# ABT's out of the rain   Q-View



## markcp (Jan 24, 2010)

Yesterday in Minnesota it was raining, so I rolled the Char-griller indoors for a little Q-ing.  Started off early morning with a brisket followed by 3 chicken breasts for ABT;'s.  The 40 ABT's were my first try.  20 were stuffed with smoked chicken breast, onions, pepper jack and cream cheese.  The other 20 were stuffed with pre smoked Jimmy Dean hot pork sausage, onions, cheddar and cream cheese.  All 40 ABT's covered with started bacon strips.  

 To say they were successful is an understatement.  11 people devoured the 40 ABT's plus a good share of the 9 pound brisket, not too mention the other appetizers.  Only setback was about 8 ABT's must not of been completely cleaned of the white membranes, they were the HOT ones.

Garage setup for smoking



Brisket and chicken breasts


ABT's ready to go on


Finished product


----------



## meat hunter (Jan 24, 2010)

Looks very good. Love the stack extension, that's cool. 
Where in S. MN are you at?


----------



## mballi3011 (Jan 24, 2010)

I'm sure you have your smoker vented to a roof vent?? But I like it and you have really takin time to set it up pretty well for winter time smoking. Well so have us down here in Fla. I'm just sittin around in my shorts and t-shirt smoking away.

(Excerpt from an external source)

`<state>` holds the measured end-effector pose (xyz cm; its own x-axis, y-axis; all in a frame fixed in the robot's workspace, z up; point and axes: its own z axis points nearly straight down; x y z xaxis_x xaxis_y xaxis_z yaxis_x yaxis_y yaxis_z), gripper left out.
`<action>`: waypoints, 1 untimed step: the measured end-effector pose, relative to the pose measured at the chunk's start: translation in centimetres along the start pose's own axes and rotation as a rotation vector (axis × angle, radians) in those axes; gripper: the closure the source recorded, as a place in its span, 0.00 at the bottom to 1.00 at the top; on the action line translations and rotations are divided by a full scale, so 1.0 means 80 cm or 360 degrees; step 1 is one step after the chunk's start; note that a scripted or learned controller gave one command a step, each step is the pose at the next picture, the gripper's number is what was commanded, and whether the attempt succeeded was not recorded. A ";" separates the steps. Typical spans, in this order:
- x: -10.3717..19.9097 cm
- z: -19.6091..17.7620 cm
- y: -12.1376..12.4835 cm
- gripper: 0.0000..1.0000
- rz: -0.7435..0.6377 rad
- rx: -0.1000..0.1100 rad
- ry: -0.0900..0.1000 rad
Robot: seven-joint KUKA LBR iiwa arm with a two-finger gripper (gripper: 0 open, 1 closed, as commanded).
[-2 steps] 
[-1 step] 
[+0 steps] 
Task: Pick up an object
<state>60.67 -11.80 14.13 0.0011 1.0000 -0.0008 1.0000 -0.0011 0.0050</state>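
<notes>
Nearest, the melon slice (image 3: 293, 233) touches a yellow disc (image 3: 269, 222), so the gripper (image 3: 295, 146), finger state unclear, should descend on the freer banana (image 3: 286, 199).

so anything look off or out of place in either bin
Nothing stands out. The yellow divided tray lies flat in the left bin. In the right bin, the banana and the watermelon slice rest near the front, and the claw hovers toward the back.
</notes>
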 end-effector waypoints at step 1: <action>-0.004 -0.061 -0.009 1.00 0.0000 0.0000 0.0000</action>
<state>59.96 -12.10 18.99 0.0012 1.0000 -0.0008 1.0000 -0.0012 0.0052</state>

I'm really glad your guest liked everything cause it look really good.


----------



## rw willy (Jan 24, 2010)

Nice ABT's stay safe cooking indoors


----------



## morkdach (Jan 24, 2010)

what he said ^^^^^^^^^^^^^^^^^^^^^
nice vent on the stack but you still get a lot of fumes so vent all well please.


----------



## markcp (Jan 24, 2010)

I live in southern Minnesota between Faribault and Mankato.

The attic area is vented by 5 roof vents where the flex duct goes to.  I also open 3 of the garage windows to get good cross flow ventilation of the main area.  If that isn't enough, I open one of the two garage doors also.  It has been working out real well for me.  I even found on windy summer days, I can control the temps so much better with this setup.


----------



## morkdach (Jan 24, 2010)

good to hear on your venting


----------



## beer-b-q (Jan 24, 2010)

Great Looking ABTs and I also like the wheels on the smoker...


----------



## markcp (Jan 24, 2010)

Thank you.  I can not take the credit for the wheels, the previous owner modded it out. Sure makes it easy to roll around over uneven ground though.


I forgot to mention with my garage setup, the garage is not attached to the house.  It would be too easy for the smoke to get into the house if it was attached.


----------